Every record must appear in your reply exactly as written.

Task material
== Segment start ==

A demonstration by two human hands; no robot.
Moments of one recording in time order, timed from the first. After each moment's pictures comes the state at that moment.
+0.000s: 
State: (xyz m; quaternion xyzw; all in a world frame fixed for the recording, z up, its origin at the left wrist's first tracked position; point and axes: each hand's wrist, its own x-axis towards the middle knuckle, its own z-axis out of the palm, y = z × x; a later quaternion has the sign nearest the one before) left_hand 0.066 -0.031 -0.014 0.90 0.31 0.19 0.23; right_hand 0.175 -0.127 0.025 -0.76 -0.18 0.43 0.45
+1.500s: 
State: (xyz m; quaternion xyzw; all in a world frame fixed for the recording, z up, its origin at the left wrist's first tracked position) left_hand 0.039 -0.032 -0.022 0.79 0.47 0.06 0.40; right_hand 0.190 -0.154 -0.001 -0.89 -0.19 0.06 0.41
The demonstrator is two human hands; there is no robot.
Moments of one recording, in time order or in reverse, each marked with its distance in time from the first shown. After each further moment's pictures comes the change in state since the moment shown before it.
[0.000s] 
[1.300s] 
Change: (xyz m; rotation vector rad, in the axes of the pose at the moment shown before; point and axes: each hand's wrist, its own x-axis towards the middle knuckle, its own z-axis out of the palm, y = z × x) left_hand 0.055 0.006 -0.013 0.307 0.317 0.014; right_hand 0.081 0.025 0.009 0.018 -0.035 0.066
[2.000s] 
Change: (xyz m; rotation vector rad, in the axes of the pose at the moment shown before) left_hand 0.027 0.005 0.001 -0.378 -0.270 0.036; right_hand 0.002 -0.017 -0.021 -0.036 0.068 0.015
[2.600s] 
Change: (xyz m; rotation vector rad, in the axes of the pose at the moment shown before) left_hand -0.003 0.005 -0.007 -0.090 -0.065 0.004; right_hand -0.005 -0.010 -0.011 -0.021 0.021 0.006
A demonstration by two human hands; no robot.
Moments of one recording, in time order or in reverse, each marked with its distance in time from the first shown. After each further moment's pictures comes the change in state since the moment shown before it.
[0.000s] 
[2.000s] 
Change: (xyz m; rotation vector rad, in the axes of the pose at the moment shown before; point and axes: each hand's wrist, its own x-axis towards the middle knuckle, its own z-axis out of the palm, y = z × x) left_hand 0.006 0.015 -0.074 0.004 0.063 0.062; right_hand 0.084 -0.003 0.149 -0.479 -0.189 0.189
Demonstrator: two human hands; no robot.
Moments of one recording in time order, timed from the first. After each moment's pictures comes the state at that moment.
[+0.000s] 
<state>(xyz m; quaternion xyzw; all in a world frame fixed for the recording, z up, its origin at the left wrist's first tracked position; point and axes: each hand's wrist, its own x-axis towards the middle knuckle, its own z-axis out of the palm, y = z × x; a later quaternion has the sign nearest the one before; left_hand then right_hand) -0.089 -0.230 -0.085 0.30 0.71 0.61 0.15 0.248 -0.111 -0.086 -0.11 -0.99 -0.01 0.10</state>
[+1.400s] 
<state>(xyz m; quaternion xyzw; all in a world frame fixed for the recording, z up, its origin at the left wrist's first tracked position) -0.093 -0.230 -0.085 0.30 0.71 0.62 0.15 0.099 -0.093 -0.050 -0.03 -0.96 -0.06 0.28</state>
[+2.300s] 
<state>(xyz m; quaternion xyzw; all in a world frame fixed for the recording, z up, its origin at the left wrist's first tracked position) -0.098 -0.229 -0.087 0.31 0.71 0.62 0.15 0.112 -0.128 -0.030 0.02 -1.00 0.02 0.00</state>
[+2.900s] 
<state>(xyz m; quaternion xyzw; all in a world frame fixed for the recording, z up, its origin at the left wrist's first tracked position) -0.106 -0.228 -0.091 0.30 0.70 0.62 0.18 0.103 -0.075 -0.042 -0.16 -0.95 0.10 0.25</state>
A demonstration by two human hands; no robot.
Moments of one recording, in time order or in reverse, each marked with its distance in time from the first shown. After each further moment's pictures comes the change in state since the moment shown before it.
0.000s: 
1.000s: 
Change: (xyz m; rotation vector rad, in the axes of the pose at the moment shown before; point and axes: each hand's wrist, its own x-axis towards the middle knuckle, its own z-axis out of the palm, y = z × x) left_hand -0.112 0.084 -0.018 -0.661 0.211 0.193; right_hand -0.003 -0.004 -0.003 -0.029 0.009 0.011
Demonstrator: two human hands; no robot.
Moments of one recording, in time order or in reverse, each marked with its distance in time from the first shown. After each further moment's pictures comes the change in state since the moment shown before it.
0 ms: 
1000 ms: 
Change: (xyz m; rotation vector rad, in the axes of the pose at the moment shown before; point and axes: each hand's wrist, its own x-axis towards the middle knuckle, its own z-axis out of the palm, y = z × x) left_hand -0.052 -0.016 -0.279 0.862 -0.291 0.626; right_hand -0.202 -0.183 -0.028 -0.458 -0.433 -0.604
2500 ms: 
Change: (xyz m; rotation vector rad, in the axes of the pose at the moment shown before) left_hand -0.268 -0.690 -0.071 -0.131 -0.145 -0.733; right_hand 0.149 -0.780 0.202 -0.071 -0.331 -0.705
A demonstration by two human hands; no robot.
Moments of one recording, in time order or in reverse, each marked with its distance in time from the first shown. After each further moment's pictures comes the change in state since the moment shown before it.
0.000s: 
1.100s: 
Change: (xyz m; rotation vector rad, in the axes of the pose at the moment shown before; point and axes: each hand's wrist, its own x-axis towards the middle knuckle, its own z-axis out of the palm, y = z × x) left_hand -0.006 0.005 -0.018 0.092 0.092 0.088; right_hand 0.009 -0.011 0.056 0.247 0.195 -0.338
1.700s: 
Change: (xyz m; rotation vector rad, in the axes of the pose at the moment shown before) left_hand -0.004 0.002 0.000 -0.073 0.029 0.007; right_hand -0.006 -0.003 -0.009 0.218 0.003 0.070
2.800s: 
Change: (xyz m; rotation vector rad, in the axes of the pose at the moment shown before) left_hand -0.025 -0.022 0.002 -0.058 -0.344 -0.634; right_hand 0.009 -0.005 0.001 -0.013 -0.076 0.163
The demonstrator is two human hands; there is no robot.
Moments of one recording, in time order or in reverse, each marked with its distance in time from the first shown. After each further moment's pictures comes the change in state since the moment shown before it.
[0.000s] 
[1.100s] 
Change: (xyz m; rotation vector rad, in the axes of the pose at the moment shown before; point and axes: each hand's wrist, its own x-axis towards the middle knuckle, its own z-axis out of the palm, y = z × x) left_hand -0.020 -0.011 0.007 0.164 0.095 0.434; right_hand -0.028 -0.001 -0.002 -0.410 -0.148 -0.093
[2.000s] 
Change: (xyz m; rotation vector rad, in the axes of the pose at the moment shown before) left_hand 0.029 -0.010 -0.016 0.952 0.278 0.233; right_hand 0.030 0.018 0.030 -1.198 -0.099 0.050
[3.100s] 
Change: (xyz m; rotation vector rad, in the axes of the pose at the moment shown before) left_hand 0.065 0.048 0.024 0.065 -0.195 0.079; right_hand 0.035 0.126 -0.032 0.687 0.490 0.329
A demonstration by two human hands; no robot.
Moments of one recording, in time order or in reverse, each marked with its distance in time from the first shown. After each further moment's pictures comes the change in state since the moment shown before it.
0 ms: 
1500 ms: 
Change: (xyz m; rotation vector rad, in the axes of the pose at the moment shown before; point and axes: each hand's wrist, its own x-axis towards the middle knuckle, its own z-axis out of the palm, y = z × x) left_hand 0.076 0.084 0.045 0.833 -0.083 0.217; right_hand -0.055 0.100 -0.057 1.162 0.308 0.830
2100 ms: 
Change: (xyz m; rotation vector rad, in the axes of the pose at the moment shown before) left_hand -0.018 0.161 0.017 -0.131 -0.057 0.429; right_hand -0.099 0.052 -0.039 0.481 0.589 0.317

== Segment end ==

Written answer
A demonstration by two human hands; no robot.
Moments of one recording in time order, timed from the first. After each moment's pictures comes the state at that moment.
+0.000s: 
State: (xyz m; quaternion xyzw; all in a world frame fixed for the recording, z up, its origin at the left wrist's first tracked position; point and axes: each hand's wrist, its own x-axis towards the middle knuckle, its own z-axis out of the palm, y = z × x; a later quaternion has the sign nearest the one before) left_hand 0.066 -0.031 -0.014 0.90 0.31 0.19 0.23; right_hand 0.175 -0.127 0.025 -0.76 -0.18 0.43 0.45
+1.500s: 
State: (xyz m; quaternion xyzw; all in a world frame fixed for the recording, z up, its origin at the left wrist's first tracked position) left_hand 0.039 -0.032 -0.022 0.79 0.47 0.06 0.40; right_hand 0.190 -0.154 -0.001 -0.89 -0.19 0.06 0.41
The demonstrator is two human hands; there is no robot.
Moments of one recording, in time order or in reverse, each marked with its distance in time from the first shown. After each further moment's pictures comes the change in state since the moment shown before it.
[0.000s] 
[1.300s] 
Change: (xyz m; rotation vector rad, in the axes of the pose at the moment shown before; point and axes: each hand's wrist, its own x-axis towards the middle knuckle, its own z-axis out of the palm, y = z × x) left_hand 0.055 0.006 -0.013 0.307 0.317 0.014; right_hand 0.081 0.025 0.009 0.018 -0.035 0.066
[2.000s] 
Change: (xyz m; rotation vector rad, in the axes of the pose at the moment shown before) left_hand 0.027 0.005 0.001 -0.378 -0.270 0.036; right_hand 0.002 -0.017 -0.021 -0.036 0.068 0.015
[2.600s] 
Change: (xyz m; rotation vector rad, in the axes of the pose at the moment shown before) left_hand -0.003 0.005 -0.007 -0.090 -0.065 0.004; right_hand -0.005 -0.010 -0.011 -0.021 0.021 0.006
A demonstration by two human hands; no robot.
Moments of one recording, in time order or in reverse, each marked with its distance in time from the first shown. After each further moment's pictures comes the change in state since the moment shown before it.
[0.000s] 
[2.000s] 
Change: (xyz m; rotation vector rad, in the axes of the pose at the moment shown before; point and axes: each hand's wrist, its own x-axis towards the middle knuckle, its own z-axis out of the palm, y = z × x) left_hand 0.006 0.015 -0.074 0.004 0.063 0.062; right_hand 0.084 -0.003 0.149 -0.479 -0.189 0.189
Demonstrator: two human hands; no robot.
Moments of one recording in time order, timed from the first. After each moment's pictures comes the state at that moment.
[+0.000s] 
<state>(xyz m; quaternion xyzw; all in a world frame fixed for the recording, z up, its origin at the left wrist's first tracked position; point and axes: each hand's wrist, its own x-axis towards the middle knuckle, its own z-axis out of the palm, y = z × x; a later quaternion has the sign nearest the one before; left_hand then right_hand) -0.089 -0.230 -0.085 0.30 0.71 0.61 0.15 0.248 -0.111 -0.086 -0.11 -0.99 -0.01 0.10</state>
[+1.400s] 
<state>(xyz m; quaternion xyzw; all in a world frame fixed for the recording, z up, its origin at the left wrist's first tracked position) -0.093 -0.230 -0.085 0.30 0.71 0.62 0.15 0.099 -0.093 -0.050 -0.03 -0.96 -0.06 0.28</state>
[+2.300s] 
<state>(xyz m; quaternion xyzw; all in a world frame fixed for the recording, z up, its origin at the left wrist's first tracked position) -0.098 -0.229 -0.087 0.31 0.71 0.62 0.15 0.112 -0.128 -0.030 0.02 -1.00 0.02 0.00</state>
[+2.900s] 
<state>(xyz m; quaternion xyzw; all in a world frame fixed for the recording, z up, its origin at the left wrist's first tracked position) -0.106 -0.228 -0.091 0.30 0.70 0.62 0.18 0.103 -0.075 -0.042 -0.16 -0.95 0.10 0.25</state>
A demonstration by two human hands; no robot.
Moments of one recording, in time order or in reverse, each marked with its distance in time from the first shown. After each further moment's pictures comes the change in state since the moment shown before it.
0.000s: 
1.000s: 
Change: (xyz m; rotation vector rad, in the axes of the pose at the moment shown before; point and axes: each hand's wrist, its own x-axis towards the middle knuckle, its own z-axis out of the palm, y = z × x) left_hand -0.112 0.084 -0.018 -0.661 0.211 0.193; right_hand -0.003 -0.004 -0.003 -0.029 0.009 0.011
Demonstrator: two human hands; no robot.
Moments of one recording, in time order or in reverse, each marked with its distance in time from the first shown. After each further moment's pictures comes the change in state since the moment shown before it.
0 ms: 
1000 ms: 
Change: (xyz m; rotation vector rad, in the axes of the pose at the moment shown before; point and axes: each hand's wrist, its own x-axis towards the middle knuckle, its own z-axis out of the palm, y = z × x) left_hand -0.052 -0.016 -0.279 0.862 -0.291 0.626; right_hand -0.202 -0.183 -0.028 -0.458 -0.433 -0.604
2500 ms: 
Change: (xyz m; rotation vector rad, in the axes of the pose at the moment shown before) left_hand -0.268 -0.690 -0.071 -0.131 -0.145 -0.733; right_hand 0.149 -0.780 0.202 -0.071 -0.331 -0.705
A demonstration by two human hands; no robot.
Moments of one recording, in time order or in reverse, each marked with its distance in time from the first shown. After each further moment's pictures comes the change in state since the moment shown before it.
0.000s: 
1.100s: 
Change: (xyz m; rotation vector rad, in the axes of the pose at the moment shown before; point and axes: each hand's wrist, its own x-axis towards the middle knuckle, its own z-axis out of the palm, y = z × x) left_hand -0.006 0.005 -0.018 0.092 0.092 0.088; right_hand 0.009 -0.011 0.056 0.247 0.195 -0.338
1.700s: 
Change: (xyz m; rotation vector rad, in the axes of the pose at the moment shown before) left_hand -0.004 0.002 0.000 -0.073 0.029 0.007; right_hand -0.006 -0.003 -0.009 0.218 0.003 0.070
2.800s: 
Change: (xyz m; rotation vector rad, in the axes of the pose at the moment shown before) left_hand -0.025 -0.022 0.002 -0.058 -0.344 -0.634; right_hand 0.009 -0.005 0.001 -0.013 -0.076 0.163
The demonstrator is two human hands; there is no robot.
Moments of one recording, in time order or in reverse, each marked with its distance in time from the first shown. After each further moment's pictures comes the change in state since the moment shown before it.
[0.000s] 
[1.100s] 
Change: (xyz m; rotation vector rad, in the axes of the pose at the moment shown before; point and axes: each hand's wrist, its own x-axis towards the middle knuckle, its own z-axis out of the palm, y = z × x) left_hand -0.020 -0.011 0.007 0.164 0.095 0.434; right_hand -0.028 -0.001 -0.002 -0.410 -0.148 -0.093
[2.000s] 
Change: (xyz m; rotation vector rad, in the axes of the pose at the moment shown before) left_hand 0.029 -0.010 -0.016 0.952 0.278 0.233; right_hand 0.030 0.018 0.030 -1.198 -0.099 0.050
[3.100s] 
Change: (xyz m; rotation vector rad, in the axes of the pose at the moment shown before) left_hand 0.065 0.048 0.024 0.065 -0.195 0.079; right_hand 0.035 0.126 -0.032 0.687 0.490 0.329
A demonstration by two human hands; no robot.
Moments of one recording, in time order or in reverse, each marked with its distance in time from the first shown. After each further moment's pictures comes the change in state since the moment shown before it.
0 ms: 
1500 ms: 
Change: (xyz m; rotation vector rad, in the axes of the pose at the moment shown before; point and axes: each hand's wrist, its own x-axis towards the middle knuckle, its own z-axis out of the palm, y = z × x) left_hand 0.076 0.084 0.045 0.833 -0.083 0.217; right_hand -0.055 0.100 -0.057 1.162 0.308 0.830
2100 ms: 
Change: (xyz m; rotation vector rad, in the axes of the pose at the moment shown before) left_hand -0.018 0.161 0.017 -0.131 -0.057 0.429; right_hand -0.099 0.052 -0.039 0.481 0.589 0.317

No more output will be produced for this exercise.